Front to back end. Involved throughout the project process. Gets the job done.
Everyone happy. Fully managed (and often exceeded) expectations.

------
overcast
In a web app, you’re either the frontend or backend developer.

Riiiiiiiiight.

------
stevetrewick
> _As you are about to slice the PNGs..._

You realise that you have failed to communicate _your_ requirements to the
client, failed to do due diligence on the requirements and assets before you
signed the contract and badly mis-scoped the project based on your imagination
of what non domain experts should know about your field of professional
endeavour.

You are likely to be eaten by a grue.

------
k__
Im so happy that I never ever in my front-end career had to implement some
designers PSDs.

The only images I got where mocks with stuff I already implemented but needed
some changes...

On the other hand, I consider myself a software and usability engineer, maybe
giving greater focus to nontechnical aspects of software has safed me from
having to do what a designer tells me to...

------
feverishaaron
Or just ask your designer to work @1x in a vector app like Sketch, and export
PDF vector images for import into the asset catalog (Scale Factor - Vector
Asset).

[http://useyourloaf.com/blog/creating-scaled-images-with-
pdf-...](http://useyourloaf.com/blog/creating-scaled-images-with-pdf-vectors/)

\-- A designer

------
kinj28
For enterprise mobile apps - we are working to address this problem with our
docker like container platform with ready pre-built mobile app with a runtime
to run your cross platform hybrid web. feel free to ping and I will be happy
to share more details.

------
nbevans
Who designs mobile apps by slicing PSD files? Fire the developer who went
along with that idea!

------
ex3ndr
In our project (actor.im) we successfully separated logic (cross-platform!)
and make it work closely with backend team and we cover together all corner
cases. Making UI on top of this is very-very easy.

------
megablast
Pfft, if his biggest problem is the design, he is sitting pretty.

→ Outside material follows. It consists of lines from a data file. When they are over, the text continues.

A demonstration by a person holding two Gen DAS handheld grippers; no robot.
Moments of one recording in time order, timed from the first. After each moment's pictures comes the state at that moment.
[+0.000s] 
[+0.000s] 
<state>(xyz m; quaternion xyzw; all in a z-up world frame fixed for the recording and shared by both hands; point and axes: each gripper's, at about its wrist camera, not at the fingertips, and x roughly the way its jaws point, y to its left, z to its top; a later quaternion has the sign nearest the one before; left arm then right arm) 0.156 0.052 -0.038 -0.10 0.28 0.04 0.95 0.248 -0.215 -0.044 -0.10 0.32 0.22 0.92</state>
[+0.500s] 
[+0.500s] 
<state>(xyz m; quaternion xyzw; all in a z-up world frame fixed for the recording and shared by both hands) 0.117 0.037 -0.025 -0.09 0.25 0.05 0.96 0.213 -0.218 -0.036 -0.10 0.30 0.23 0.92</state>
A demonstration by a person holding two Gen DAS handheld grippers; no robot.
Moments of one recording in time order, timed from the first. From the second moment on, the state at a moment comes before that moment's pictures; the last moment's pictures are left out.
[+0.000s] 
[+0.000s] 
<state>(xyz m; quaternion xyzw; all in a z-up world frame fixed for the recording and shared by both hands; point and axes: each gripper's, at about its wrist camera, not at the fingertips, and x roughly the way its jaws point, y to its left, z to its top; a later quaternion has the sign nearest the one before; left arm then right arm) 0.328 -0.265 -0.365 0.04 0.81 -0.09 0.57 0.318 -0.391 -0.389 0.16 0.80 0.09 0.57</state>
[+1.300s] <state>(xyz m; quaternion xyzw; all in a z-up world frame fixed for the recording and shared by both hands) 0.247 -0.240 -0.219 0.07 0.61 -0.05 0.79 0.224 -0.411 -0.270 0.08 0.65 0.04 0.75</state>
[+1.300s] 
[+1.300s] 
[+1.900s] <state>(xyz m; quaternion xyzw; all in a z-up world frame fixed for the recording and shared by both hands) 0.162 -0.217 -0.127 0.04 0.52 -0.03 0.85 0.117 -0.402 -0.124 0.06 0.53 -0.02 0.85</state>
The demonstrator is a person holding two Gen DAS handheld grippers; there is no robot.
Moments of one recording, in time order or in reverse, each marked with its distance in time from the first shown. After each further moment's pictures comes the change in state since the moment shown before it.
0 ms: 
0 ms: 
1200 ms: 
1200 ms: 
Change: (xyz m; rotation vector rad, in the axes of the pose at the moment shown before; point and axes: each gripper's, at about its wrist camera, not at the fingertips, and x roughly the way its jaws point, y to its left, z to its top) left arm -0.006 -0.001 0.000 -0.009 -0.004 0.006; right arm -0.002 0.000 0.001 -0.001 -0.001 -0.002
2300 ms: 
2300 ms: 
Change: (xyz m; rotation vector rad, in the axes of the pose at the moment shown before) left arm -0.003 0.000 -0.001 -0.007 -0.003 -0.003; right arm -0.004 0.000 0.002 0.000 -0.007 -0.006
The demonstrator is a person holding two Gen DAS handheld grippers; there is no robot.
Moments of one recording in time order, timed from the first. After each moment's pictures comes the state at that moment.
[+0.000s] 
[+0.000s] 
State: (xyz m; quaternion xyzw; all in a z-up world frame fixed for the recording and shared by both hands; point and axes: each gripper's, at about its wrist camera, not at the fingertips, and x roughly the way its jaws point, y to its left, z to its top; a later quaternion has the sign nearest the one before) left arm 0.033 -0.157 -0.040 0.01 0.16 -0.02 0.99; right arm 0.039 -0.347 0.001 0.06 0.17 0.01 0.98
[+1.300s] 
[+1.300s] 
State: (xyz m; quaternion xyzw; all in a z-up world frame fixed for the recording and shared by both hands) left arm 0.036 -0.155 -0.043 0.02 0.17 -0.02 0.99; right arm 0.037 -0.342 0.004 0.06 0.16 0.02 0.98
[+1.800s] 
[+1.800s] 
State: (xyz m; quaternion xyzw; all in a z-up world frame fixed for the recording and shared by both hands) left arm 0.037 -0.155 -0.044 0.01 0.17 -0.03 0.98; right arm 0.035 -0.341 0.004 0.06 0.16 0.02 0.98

Also the designer should slice up the PSDs, that solves this problem.

------
phatbyte
Most of those design issues could be solved if they used (designer and dev)
Sketch or Paintcode

------
guelo
s/mobile/iphone/

Same issues exist on the other more popular platform but this article is only
about the iPhone so the title is wrong.

------
wiradikusuma
I dont understand why you need to slice PSD like it's Web dev in 1999. Does
iOS/Android not have something like "Bootstrap"?